SafeLS: Toward Building a Lockstep NOEL-V Core

Abstract

This paper presents SafeLS, an extension designed to integrate lockstep capabilities into Gaisler's NOEL-V RISC-V core for use in safety-critical systems. Lockstep architecture is employed to prevent Common Cause Failures (CCFs) by ensuring that redundant cores execute the same instructions with time staggering, preventing simultaneous identical states.

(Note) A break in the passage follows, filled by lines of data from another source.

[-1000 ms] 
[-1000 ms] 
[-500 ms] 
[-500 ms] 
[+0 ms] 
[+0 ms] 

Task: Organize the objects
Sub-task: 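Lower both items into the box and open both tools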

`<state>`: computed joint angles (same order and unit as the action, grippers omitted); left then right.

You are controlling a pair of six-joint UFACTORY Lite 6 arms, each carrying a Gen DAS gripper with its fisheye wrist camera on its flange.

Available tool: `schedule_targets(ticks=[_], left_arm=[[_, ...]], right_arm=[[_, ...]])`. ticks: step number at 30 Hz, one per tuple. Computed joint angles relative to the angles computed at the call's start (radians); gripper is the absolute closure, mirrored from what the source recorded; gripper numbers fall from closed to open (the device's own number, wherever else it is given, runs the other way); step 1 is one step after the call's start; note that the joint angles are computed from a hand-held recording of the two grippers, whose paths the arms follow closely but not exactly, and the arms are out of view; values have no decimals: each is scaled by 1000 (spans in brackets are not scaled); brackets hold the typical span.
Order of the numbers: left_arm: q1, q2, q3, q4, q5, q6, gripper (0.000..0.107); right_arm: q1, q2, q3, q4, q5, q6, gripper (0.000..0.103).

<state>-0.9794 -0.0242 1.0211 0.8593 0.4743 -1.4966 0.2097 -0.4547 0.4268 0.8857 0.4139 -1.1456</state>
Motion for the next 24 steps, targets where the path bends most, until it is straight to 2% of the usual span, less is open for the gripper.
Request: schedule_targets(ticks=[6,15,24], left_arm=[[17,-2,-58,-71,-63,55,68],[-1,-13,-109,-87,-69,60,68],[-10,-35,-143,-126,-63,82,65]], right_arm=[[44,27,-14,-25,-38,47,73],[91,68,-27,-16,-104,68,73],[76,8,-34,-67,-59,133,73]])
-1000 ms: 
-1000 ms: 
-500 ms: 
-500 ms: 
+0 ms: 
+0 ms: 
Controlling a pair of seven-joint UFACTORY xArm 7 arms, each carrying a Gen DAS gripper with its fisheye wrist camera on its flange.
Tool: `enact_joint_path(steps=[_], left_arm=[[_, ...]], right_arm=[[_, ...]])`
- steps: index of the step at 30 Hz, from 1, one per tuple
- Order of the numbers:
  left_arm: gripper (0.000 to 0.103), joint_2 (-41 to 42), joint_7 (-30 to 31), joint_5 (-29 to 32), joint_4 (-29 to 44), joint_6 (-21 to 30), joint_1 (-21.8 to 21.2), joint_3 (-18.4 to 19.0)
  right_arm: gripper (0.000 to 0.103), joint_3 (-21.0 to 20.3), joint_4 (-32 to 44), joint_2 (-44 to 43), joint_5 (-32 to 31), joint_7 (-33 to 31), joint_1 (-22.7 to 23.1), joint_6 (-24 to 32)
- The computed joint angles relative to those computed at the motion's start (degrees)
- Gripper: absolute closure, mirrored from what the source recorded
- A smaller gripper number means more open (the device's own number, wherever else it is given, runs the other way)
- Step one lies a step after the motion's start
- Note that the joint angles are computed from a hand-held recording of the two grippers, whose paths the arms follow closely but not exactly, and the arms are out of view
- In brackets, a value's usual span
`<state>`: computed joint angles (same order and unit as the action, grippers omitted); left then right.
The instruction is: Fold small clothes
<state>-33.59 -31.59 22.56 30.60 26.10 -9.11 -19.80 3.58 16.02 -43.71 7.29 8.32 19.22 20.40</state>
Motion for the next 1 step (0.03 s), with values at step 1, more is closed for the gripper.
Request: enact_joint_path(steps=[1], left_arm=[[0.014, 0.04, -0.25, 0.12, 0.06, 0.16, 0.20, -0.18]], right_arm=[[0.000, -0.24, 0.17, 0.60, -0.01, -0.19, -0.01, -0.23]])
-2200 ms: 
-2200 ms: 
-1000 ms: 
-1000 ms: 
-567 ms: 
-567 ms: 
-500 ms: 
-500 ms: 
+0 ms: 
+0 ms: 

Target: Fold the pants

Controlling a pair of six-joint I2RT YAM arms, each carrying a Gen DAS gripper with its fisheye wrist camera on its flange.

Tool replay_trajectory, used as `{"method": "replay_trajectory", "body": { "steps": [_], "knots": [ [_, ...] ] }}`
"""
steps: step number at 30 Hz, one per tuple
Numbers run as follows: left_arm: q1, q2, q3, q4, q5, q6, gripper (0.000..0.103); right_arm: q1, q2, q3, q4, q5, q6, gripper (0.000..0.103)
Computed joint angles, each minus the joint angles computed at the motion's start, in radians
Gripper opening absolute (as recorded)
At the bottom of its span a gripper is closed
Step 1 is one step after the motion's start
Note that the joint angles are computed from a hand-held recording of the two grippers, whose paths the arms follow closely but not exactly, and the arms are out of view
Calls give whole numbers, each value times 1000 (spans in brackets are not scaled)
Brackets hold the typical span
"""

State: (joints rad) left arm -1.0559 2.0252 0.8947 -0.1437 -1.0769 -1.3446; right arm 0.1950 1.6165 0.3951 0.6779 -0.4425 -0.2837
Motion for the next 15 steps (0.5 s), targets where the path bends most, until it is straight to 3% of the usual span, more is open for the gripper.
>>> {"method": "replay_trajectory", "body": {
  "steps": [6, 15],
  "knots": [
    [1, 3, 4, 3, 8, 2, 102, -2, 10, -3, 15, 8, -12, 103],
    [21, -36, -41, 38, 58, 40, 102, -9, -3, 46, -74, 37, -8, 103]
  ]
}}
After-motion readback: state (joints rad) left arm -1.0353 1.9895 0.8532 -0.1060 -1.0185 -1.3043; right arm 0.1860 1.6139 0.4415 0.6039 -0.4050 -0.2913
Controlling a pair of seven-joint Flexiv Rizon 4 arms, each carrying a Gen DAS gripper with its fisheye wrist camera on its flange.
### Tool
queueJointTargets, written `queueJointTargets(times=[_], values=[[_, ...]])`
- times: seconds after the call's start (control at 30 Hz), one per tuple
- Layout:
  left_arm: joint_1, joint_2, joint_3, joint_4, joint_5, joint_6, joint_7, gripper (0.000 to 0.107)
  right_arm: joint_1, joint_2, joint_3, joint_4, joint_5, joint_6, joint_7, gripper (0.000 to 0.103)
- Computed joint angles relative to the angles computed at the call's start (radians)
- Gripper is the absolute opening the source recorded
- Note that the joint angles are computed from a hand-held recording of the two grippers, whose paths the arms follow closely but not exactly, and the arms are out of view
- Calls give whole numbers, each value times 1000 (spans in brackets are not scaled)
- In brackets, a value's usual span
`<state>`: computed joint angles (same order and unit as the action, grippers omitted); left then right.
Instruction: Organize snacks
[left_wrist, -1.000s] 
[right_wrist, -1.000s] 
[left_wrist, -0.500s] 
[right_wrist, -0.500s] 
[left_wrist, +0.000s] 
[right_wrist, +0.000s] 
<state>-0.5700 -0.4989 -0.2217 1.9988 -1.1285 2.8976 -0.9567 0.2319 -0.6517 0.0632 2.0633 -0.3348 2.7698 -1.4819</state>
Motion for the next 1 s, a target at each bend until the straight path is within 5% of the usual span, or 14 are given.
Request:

This modification allows the detection of random hardware errors caused by radiation and other electromagnetic interference through comparison of the staggered states.

Report

Key Highlights

• Safety Focus: The work targets highly reliable operation in safety-critical systems, including automotive, avionics, and space applications.
• Fault Mitigation: The primary goal is to prevent Silent Data Corruption (SDC) caused by random hardware errors (e.g., radiation, electromagnetic interference).
• CCF Prevention: The technique specifically combats Common Cause Failures (CCFs), where a single fault causes identical, and therefore undetectable, errors in redundant elements.
• Core Modification: The paper details the extension of Gaisler's RISC-V NOEL-V core to incorporate lockstep functionality, resulting in the design named SafeLS.

Technical Details

• Redundancy Scheme: Uses dual-core lockstep execution.
• Mechanism: Two independent cores execute the identical flow of instructions.
• Time Staggering: State comparison is made possible by deliberately introducing a time offset (staggering) between the execution states of the two cores.
• Purpose of Staggering: This temporal difference ensures the states are never identical simultaneously, ensuring that a single fault leads to different errors in the redundant elements, which are then detectable by comparison.
• Target Architecture: The implementation is built upon Gaisler's NOEL-V, a RISC-V processor core.

Implications

• RISC-V Ecosystem Maturity: The integration of robust, lockstep fault tolerance helps mature the RISC-V ecosystem, making it a validated candidate for high-assurance and functional safety applications (e.g., those requiring high Safety Integrity Levels).
• Commercial Viability: By providing a solution to avoid critical hardware failures in harsh environments, SafeLS enhances the appeal and trustworthiness of the NOEL-V core, especially for aerospace and defense sectors.
• Enabling Harsh Environments: This work facilitates the deployment of RISC-V processors in environments prone to radiation effects and Single Event Upsets (SEUs), such as deep space missions or critical terrestrial infrastructure.